Hi all,the seller has replied;the machine is a 2009 model & well maintained,any additional info regarding this would be much appreciated before I bid.

The link to the label is here-hopefully!!

http://emob1295.photobucket.com/albums/b634/saddinall/eBay%20info/d7db1dc43622f20e50e4740d8e576112_zps03cb3cca.jpg?t=1363378375


----------



## The Systemic Kid (Nov 23, 2012)

Jonathon said:


> Hi all,the seller has replied;the machine is a 2009 model & well maintained,any additional info regarding this would be much appreciated before I bid.
> 
> The link to the label is here-hopefully!!
> 
> http://emob1295.photobucket.com/albums/b634/saddinall/eBay%20info/d7db1dc43622f20e50e4740d8e576112_zps03cb3cca.jpg?t=1363378375


Good luck with the bid. You might want to think of offering the guy £225 to end the auction early - he'll save ebay fees. Worth a punt.


----------



## Jonathon (Mar 9, 2013)

So you think £225 is a fair price,+ postage obviously?-He's quoting £15:00 dor that,which seems reasonable?


----------



## The Systemic Kid (Nov 23, 2012)

Jonathon said:


> So you think £225 is a fair price,+ postage obviously?-He's quoting £15:00 dor that,which seems reasonable?

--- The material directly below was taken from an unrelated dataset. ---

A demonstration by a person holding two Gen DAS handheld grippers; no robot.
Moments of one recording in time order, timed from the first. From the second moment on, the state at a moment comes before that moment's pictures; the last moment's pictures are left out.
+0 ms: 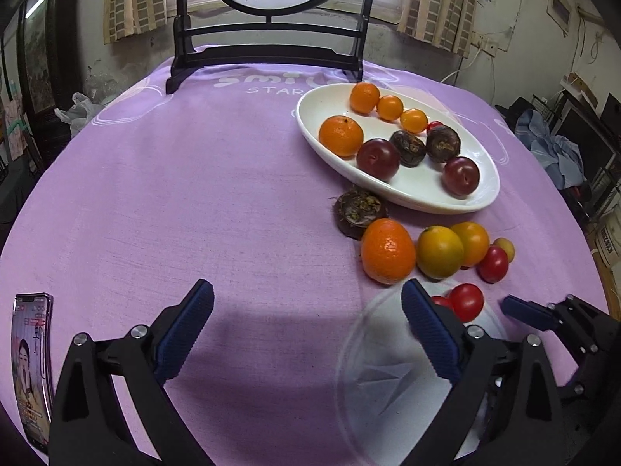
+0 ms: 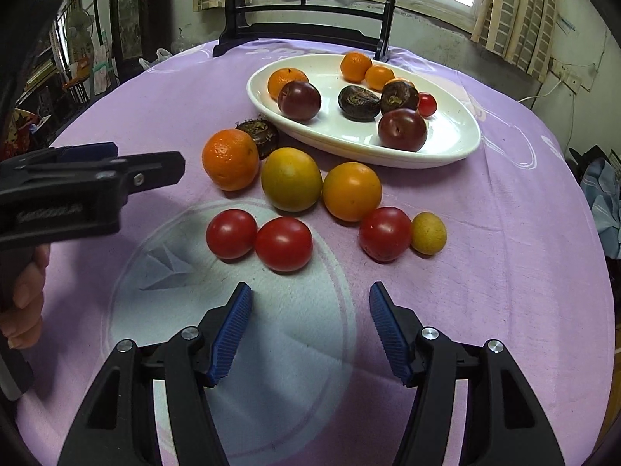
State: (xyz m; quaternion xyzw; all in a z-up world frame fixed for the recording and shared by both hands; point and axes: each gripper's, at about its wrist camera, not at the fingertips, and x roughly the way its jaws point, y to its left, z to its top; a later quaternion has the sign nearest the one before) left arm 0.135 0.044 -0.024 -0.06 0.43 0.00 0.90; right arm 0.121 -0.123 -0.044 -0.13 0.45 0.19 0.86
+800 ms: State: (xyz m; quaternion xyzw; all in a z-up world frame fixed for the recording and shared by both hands) left arm 0.132 0.026 -0.031 -0.05 0.45 -0.03 0.89; right arm 0.131 -0.154 -0.031 -0.07 0.44 0.16 0.88
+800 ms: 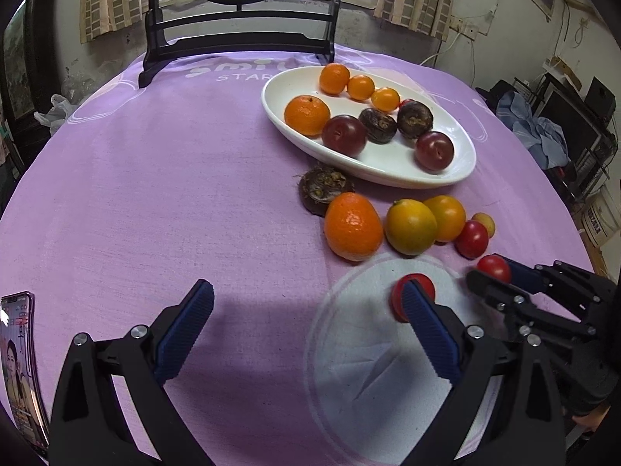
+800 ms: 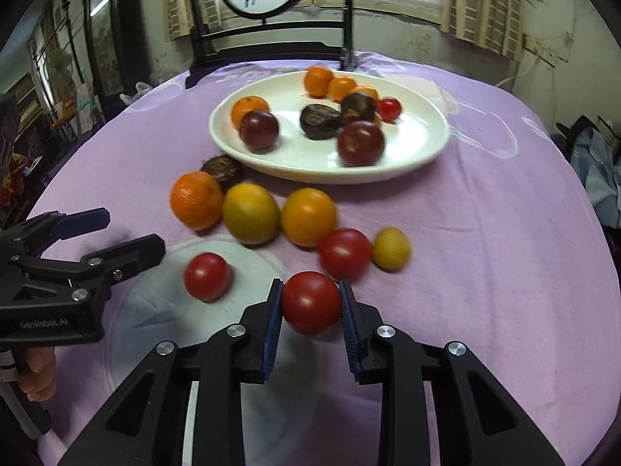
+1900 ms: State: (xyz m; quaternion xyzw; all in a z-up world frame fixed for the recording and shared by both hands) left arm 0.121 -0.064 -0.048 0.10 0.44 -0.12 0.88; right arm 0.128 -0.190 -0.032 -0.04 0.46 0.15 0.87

Yep, £225.00 is OK but make sure you go through PayPal. That way, you have some cover. Is his feedback good, can't remember from when I looked. £15.00 shipping is OK - it's quite heavy - much heavier than a Classic.


----------



## Jonathon (Mar 9, 2013)

Thanks again,I will keep you posted,I'll PM him with an offer as recommended,although will not offer more than £225,I suppose offering him £200-£210 would be cheeky?


----------



## The Systemic Kid (Nov 23, 2012)

Jonathon said:


> Thanks again,I will keep you posted,I'll PM him with an offer as recommended,although will not offer more than £225,I suppose offering him £200-£210 would be cheeky?

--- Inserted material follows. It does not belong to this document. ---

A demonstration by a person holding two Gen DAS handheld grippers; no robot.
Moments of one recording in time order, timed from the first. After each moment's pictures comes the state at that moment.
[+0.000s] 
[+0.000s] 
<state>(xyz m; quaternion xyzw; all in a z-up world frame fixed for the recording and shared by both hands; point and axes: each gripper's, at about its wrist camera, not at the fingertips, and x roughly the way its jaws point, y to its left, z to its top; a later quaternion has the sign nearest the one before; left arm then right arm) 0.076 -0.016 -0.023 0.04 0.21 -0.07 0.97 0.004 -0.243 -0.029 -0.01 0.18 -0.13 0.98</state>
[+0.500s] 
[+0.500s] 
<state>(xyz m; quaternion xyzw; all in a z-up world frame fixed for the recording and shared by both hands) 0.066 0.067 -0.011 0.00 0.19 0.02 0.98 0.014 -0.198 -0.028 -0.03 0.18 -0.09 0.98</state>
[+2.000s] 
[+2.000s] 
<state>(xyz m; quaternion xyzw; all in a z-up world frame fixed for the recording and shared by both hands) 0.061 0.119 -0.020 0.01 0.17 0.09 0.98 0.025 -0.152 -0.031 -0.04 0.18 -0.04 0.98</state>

No such thing as 'cheeky'. He doesn't have to accept your offer does he? Just remember, I sold a Silvia that was two months old for £275.00. His is four years old. That's not too important as long as it has been properly maintained. You might want to quizz him on his reference to defects being 'none as far as I am aware'. He may just be cautious but I always find that striking up a conversation helps me figure out who I am dealing with. Always best to be cautious. Remember, buy in haste, repent at leisure as my dear old mum used to say. Still ignored her!!


----------



## redricks (Jul 8, 2012)

The Silvia is an excellent machine ive had my v3 for 9 months now, if i was buying second hand i would make sure i could see her working make sure she has been descaled this goes by region (water quality).I live in a soft water area and use a filter but i still descale every 5 weeks (making 8 cups a day on average) i clean the brew head weekly as i change beans.You wont regret buying one when you switch on flush some water 5-10 seconds through the brew head ensuring there is water in the boiler.


----------